=== EXCERPTED RECORDS ===
━━━

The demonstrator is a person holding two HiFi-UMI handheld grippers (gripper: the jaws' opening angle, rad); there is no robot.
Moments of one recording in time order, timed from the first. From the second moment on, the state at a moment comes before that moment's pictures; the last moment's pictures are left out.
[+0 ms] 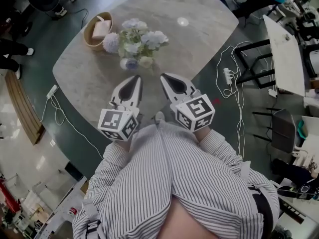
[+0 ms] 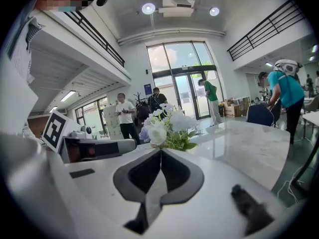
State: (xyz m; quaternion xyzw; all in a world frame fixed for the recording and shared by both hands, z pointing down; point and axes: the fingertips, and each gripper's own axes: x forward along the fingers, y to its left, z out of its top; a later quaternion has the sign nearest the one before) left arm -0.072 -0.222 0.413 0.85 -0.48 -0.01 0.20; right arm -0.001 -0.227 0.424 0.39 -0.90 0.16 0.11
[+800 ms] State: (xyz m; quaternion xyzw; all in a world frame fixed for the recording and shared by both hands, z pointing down) left arm -0.127 -0.252 0.445 0.84 -0.51 0.04 0.19; right arm 0.006 -0.267 0.437 0.38 -0.91 0.16 0.10
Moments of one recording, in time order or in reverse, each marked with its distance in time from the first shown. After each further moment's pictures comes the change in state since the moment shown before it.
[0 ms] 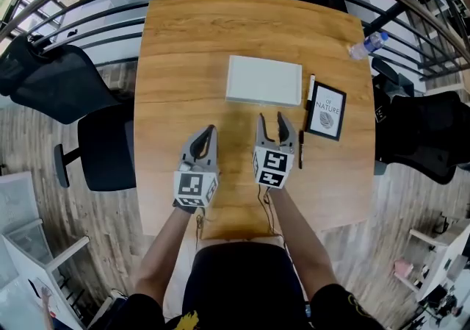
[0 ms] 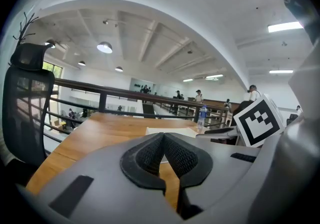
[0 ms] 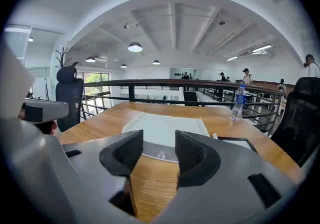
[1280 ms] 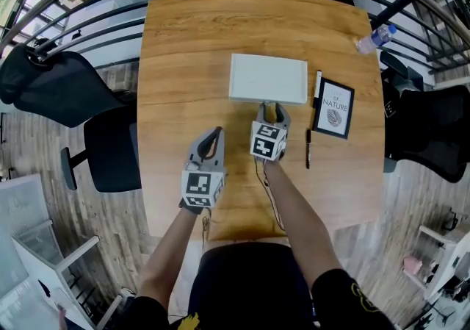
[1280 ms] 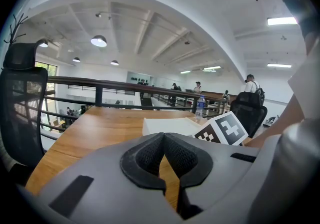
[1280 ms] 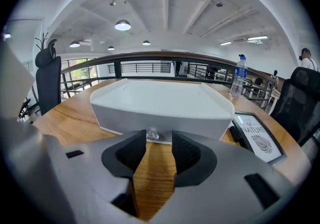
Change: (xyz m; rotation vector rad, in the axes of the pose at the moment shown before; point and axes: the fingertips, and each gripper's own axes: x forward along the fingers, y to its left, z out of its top) left arm 0.017 -0.007 -0.026 0.037 0.102 -0.022; right arm 0.086 -0.011 -0.081 0.055 0.233 -0.093
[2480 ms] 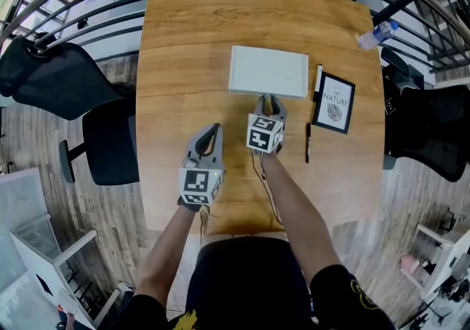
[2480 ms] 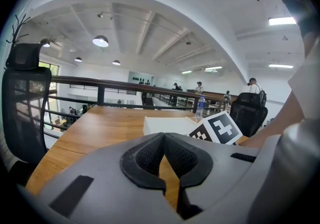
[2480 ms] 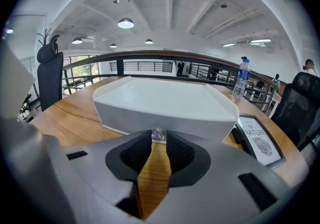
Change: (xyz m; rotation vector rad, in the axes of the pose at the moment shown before) left arm -0.010 -0.005 -0.004 -0.011 0.003 0.013; right arm 0.002 0.005 -0.001 -0.046 0.011 0.001
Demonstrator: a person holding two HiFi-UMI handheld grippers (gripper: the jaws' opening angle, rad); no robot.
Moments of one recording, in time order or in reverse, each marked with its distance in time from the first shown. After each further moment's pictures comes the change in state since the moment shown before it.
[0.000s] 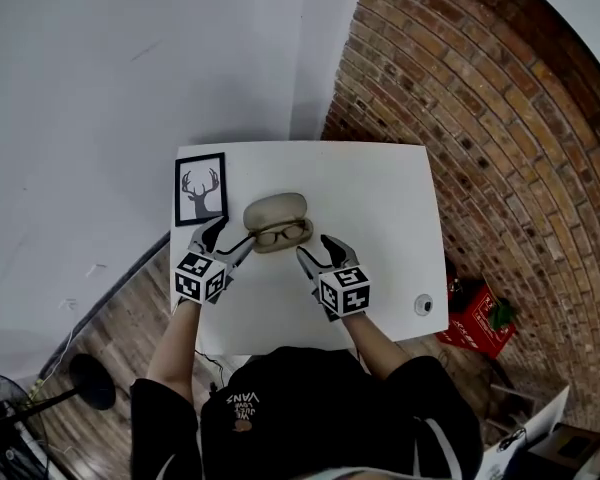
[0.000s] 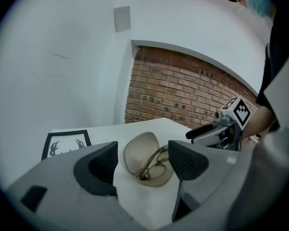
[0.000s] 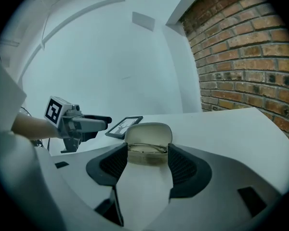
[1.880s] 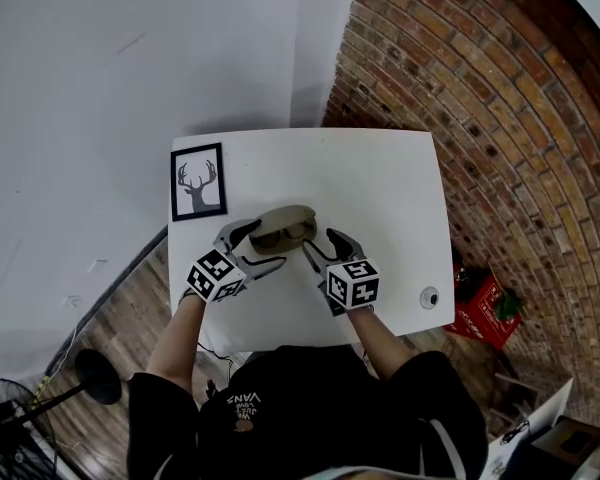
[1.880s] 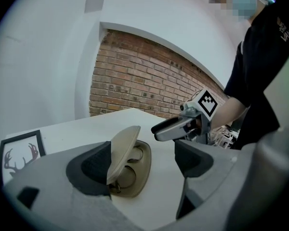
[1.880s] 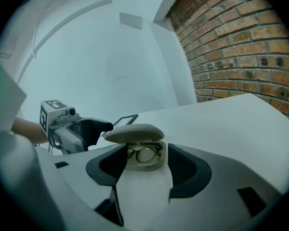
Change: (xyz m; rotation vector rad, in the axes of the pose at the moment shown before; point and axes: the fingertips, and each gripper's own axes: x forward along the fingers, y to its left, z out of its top) left arm 0.029 -0.080 -0.021 0.137 0.114 -0.370; right arm 0.007 -0.018 -0.018 0.104 0.006 -0.003
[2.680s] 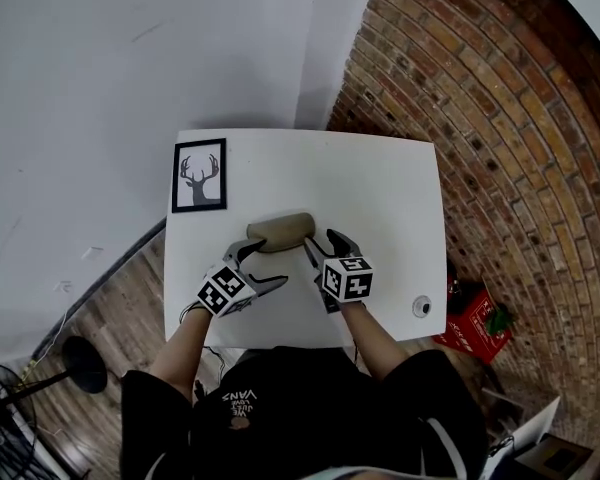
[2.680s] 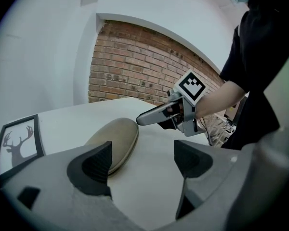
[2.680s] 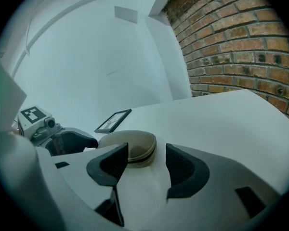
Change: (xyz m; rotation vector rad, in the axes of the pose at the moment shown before) left arm 0.013 -0.037 -0.046 -0.002 0.106 0.030; right arm 0.011 -0.021 -0.012 0.013 0.055 -0.053
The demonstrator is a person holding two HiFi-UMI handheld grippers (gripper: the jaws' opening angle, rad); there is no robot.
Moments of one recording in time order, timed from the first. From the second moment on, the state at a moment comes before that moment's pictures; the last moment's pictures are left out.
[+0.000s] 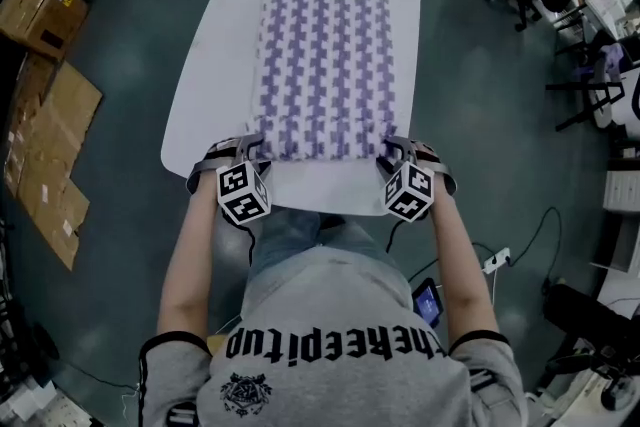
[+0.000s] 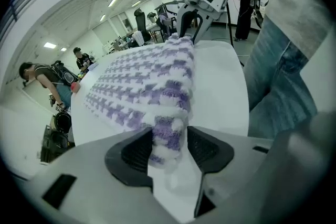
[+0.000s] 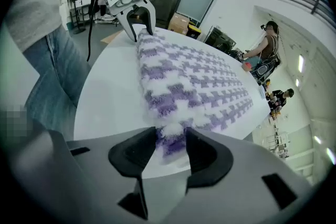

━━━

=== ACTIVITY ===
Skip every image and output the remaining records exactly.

=== OUTPUT FOR THIS TASK ===
The demonstrator is a person holding two HiFi-UMI handheld grippers (gripper: the jaws' opening angle, rad); there is no robot.
Moments of one recording in time order, timed from the first. From the second moment on, the state at a moment comes before that moment's pictures; the last moment's pictures are left out.
[+0 ms] 
[+0 ms] 
State: (xyz m; quaternion xyzw; all in a world frame fixed for the recording and shared by both hands, z pointing down; point and axes: the fingertips, and each gripper's own axes: x forward along the fingers, y to its left, z out of its top; a later quaternion has the sign nearest the one before) left arm -0.072 -0.222 0.413 0.85 -0.48 -0.01 0.20; right arm -0.001 -0.227 0.424 0.39 -0.90 0.16 0.11
[+800 ms] State: (xyz m; quaternion xyzw; all in a world frame fixed for the recording and shared by both hands, z pointing down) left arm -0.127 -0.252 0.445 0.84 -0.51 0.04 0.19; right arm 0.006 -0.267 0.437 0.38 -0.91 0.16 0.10
Moments of one recording, in time order or in reverse, each marked with its distance in time from the first shown. After each further moment's pictures comes the change in state since the moment shown before it.
[0 ms] 
[0 ms] 
[0 ms] 
[1280 ms] 
[1280 ms] 
[1280 ms] 
Change: (xyz m; rotation vector rad, in the axes of the pose at the moment shown before; point and axes: the fingertips, and each gripper's own axes: x forward along the fingers, y to its left, z out of its top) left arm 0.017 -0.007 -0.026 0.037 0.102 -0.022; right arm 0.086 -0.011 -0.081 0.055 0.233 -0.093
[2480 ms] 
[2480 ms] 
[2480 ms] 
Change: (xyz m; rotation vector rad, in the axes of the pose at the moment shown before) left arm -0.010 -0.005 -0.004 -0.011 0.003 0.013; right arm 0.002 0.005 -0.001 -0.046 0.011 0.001
Demonstrator: a person holding two HiFi-UMI handheld grippers (gripper: the jaws' opening angle, rad); no robot.
Moments of one recording, in time order or in reverse, each marked with its distance in time from the first shown. After each further moment's pictures comes the change in state since the moment shown before it.
[0.000s] 
[0.000s] 
[0.000s] 
[1.880s] 
[1.880s] 
[1.880s] 
Change: (xyz m; rotation vector rad, in the axes of the pose at the moment shown before; point and axes: the fingertips, and each gripper's own axes: x forward along the fingers, y to its left, z out of its top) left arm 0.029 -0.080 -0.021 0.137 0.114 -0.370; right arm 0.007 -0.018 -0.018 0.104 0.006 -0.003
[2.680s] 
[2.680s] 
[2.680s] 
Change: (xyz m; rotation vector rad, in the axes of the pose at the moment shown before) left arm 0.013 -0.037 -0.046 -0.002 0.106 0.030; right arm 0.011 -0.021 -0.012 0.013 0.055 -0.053
The demonstrator is a person holding two HiFi-UMI handheld grippers (gripper: the jaws' opening angle, rad); there is no robot.
Moments of one recording in time order, timed from the first. From the second moment on, the state at a moment comes before that moment's pictures; the last moment's pictures are left out.
[+0.000s] 
[+0.000s] 
[+0.000s] 

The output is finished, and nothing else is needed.